[Start of Attachment]

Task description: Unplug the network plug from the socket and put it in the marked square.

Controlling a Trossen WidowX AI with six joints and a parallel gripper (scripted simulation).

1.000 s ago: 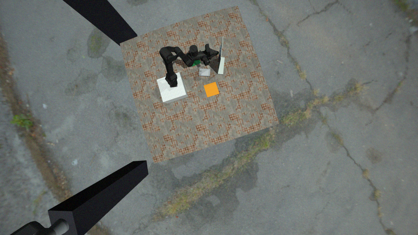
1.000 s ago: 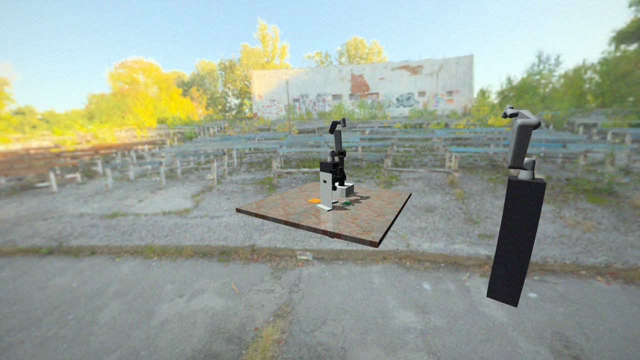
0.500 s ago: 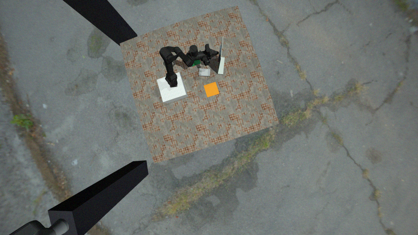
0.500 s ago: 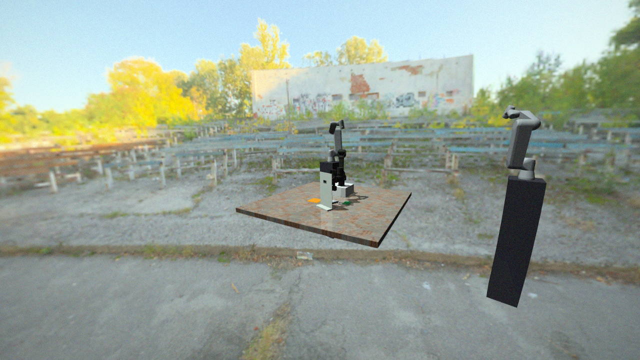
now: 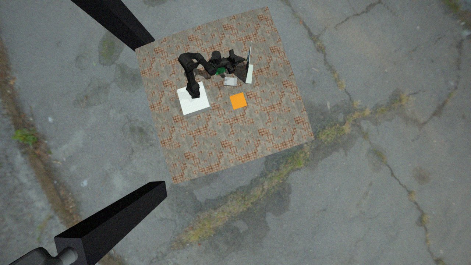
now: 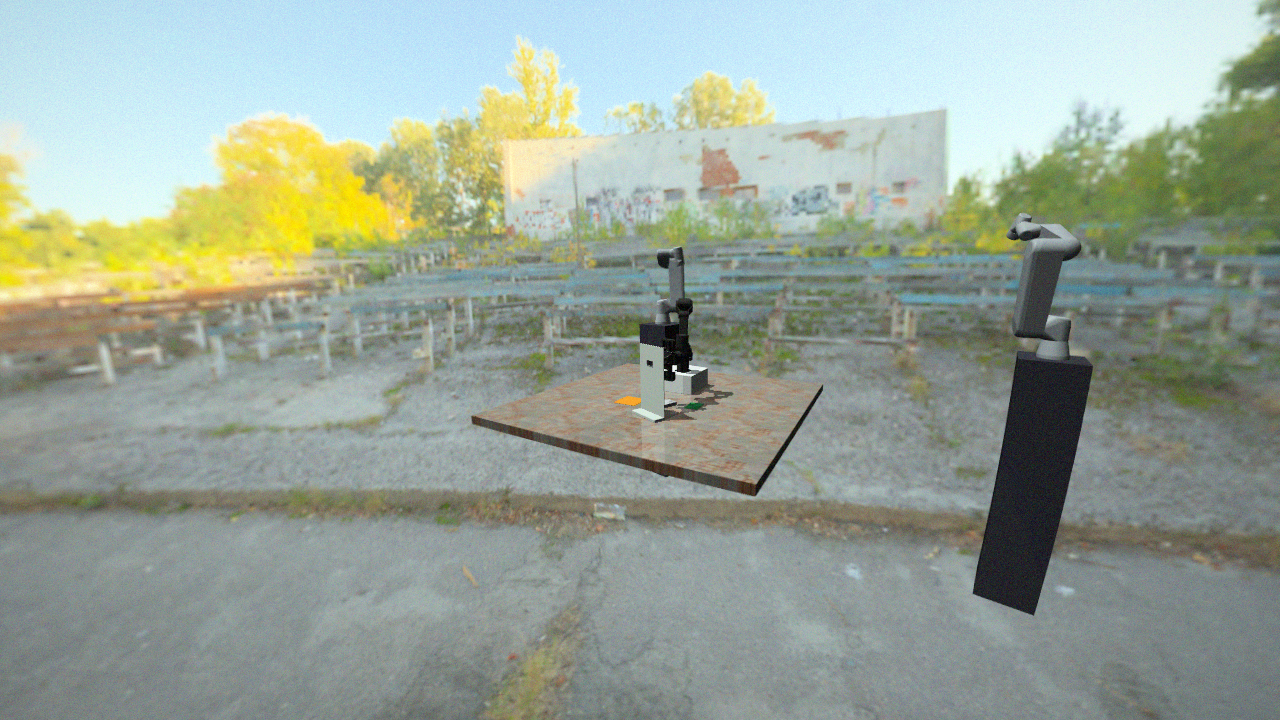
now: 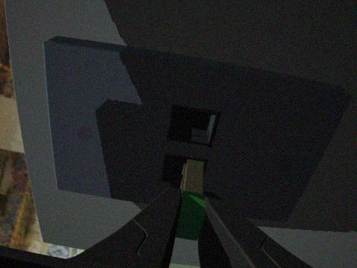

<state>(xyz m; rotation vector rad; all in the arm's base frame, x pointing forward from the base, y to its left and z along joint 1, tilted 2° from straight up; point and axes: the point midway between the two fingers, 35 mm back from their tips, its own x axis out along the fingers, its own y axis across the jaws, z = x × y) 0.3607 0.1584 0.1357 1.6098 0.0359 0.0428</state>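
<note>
The orange marked square is 23 cm to the right of my gripper tip, 23 cm below it and 6 cm behind it. From my gripper tip the other things lie so: upright panel 9 cm below, 4 cm ahead, 1 cm to the right; green network plug right at my gripper tip; grey block 22 cm below, 11 cm behind, 6 cm to the right.
</note>
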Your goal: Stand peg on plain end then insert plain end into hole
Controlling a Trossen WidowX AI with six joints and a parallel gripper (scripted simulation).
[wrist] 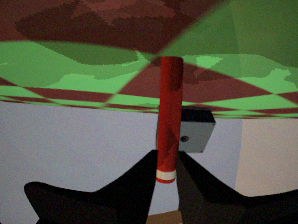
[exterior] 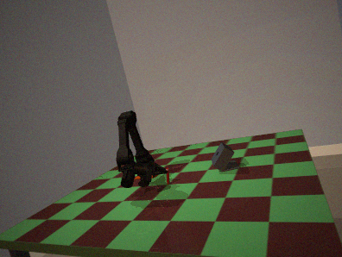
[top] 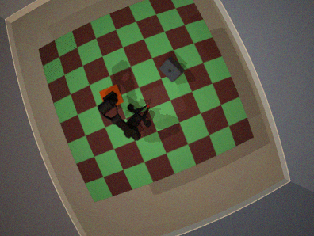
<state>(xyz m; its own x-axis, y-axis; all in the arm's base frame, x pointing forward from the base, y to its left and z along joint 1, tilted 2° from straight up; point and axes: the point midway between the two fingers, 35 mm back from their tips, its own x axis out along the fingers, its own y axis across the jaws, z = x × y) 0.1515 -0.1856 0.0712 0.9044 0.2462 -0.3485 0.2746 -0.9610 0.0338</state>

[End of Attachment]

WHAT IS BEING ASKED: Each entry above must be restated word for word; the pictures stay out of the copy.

COMPLETED EXERCISE:
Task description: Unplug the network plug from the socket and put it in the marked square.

Controlling a Trossen WidowX AI with six joints and a parallel gripper (scripted simulation).

1.000 s ago: 
1.000 s ago: 
0.500 s ago: 
0.500 s ago: 
now: 
now: 
now: 

<state>(xyz m; rotation vector rad; all in the arm's base frame, x pointing forward from the base, y to its left and z along joint 1, tilted 2° from straight up; point and axes: the point midway between the two fingers, 35 mm back from their tips, its own x axis out along the fingers, its own y axis across the jaws, z = x × y) 0.3607 0.1584 0.1357 1.6098 0.0359 0.0428</state>
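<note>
The orange marked square is 23 cm to the right of my gripper tip, 23 cm below it and 6 cm behind it. From my gripper tip the other things lie so: upright panel 9 cm below, 4 cm ahead, 1 cm to the right; green network plug right at my gripper tip; grey block 22 cm below, 11 cm behind, 6 cm to the right.
</note>
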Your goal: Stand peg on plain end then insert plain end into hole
Controlling a Trossen WidowX AI with six joints and a parallel gripper (scripted simulation).
[wrist] 
[exterior] 
[top] 
<state>(xyz m; its own x-axis, y-axis; all in the arm's base frame, x pointing forward from the base, y to its left and z along joint 1, tilted 2° from straight up; point and axes: the point midway between the two fingers, 35 mm back from their tips, its own x axis out along the fingers, its own y axis across the jaws, z = x × y) 0.1515 -0.1856 0.0712 0.9044 0.2462 -0.3485 0.2746 -0.9610 0.0338</state>

This exercise is done.